## Recorded information:
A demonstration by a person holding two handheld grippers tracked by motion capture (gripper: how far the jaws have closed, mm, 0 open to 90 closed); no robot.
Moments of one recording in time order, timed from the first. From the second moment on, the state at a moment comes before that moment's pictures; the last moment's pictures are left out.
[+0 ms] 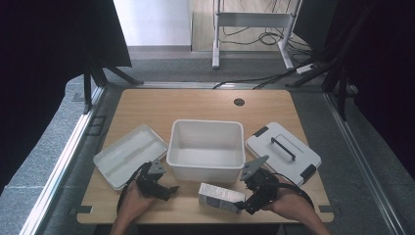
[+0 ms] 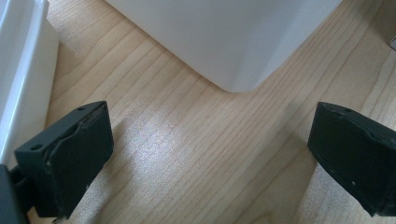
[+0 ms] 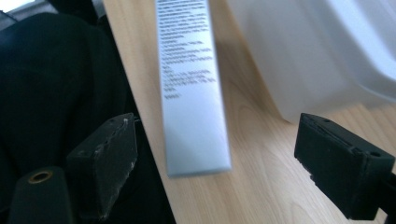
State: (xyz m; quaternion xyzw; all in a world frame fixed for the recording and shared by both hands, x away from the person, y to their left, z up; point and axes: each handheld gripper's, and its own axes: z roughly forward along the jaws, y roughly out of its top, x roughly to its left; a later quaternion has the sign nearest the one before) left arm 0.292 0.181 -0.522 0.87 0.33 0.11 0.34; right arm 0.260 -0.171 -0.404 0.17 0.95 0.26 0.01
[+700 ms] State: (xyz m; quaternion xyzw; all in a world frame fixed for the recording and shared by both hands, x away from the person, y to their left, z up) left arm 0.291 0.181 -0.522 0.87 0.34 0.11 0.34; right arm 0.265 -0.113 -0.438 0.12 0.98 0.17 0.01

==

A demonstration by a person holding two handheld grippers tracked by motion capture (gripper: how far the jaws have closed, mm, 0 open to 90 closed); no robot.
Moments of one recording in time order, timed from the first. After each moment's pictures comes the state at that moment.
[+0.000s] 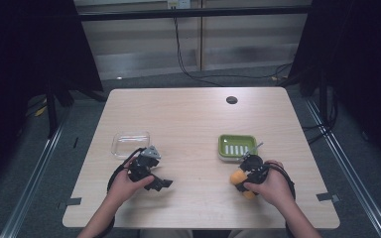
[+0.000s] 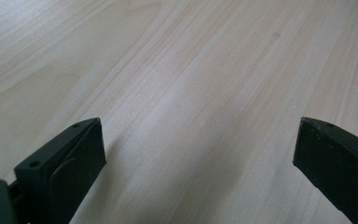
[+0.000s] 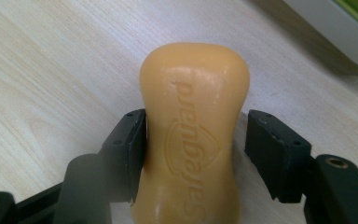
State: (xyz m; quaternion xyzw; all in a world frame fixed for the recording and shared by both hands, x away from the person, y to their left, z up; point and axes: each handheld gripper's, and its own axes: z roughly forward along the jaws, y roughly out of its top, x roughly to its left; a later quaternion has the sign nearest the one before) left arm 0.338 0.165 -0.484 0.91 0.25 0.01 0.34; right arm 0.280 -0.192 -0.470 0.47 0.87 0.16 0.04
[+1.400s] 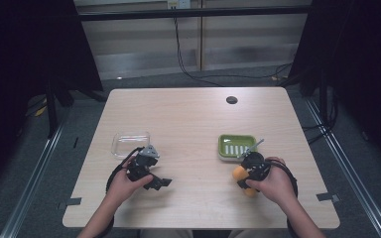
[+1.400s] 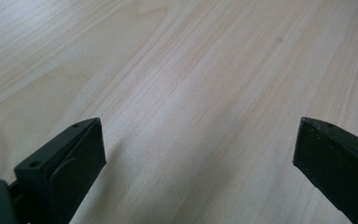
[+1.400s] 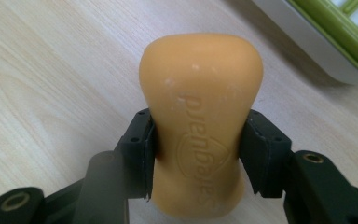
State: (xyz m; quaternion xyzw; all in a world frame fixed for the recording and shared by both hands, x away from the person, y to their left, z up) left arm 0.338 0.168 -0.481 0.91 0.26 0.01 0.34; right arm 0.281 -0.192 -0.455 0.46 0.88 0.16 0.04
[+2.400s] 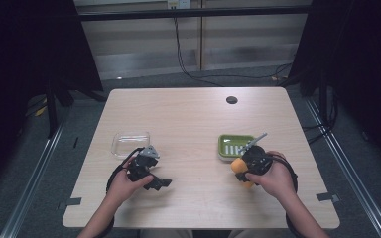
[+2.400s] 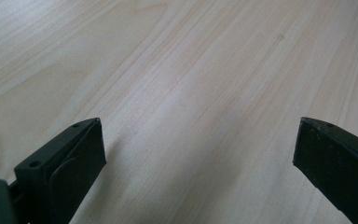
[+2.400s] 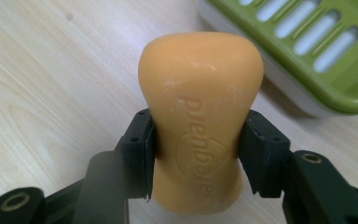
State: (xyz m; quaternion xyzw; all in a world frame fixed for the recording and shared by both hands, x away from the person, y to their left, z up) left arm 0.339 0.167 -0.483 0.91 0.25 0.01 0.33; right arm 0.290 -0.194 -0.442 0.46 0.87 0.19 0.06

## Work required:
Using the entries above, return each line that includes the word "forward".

## Final answer:
State: (xyz m; quaternion xyzw; all in a world frame fixed for the recording and shared by both hands, x away from the person, y to their left, z up; point and axes: each handheld gripper's, and its own axes: z roughly forward along the jaws, y roughly out of its top, x roughly to its left; a later quaternion has the sign nearest the one before) left arm 0.292 0.181 -0.522 0.87 0.33 0.11 0.34; right arm 0.260 -0.171 -0.404 0.17 0.95 0.26 0.01
State: (xyz m; quaternion xyzw; all in a world frame fixed for the recording and shared by both hands, x away from the person, y to their left, z up; point and axes: each handheld gripper's, and its own axes: z roughly forward along the jaws, y roughly out of its top, x roughly to its left; a later quaternion has the sign nearest the one before) left arm 0.338 0.165 -0.484 0.91 0.25 0.01 0.34; right arm 0.280 -0.192 -0.470 0.47 0.87 0.16 0.04

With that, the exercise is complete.